◆ **TASK TO CARRY OUT**: Pictures aside, write out the data exactly as it reads.

◆ **DATA PROVIDED**:
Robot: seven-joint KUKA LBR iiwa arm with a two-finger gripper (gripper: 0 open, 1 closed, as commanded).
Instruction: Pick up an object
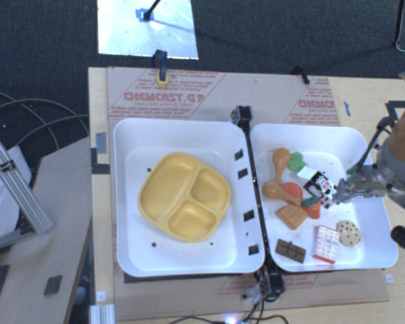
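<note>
Lying nearest the camera in the right bin (374, 181) are a chocolate bar (290, 250), a wafer pack (326, 243) and a cookie (349, 233). Behind them, the gripper (339, 193) is hovering just beside a small black-and-white toy (320, 183); its grip cannot be judged. That toy looks light, rigid and somewhat slippery, best pinched across its short sides, and is angling diagonally.

Dark carpet (40, 39) (cables (27, 127) trailing).
</note>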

◆ **RESULT**:
Robot: seven-joint KUKA LBR iiwa arm with a two-finger gripper (gripper: 0 open, 1 closed, as commanded).
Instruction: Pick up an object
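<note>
Lying nearest the camera in the right bin (374, 181) are a chocolate bar (290, 250), a wafer pack (326, 243) and a cookie (349, 233). Behind them, the gripper (339, 193) is hovering just beside a small black-and-white toy (320, 183); its grip cannot be judged. That toy looks light, rigid and somewhat slippery, best pinched across its short sides, and is angling diagonally.

Dark carpet (40, 39) (cables (27, 127) trailing).
</note>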

The output requires no additions.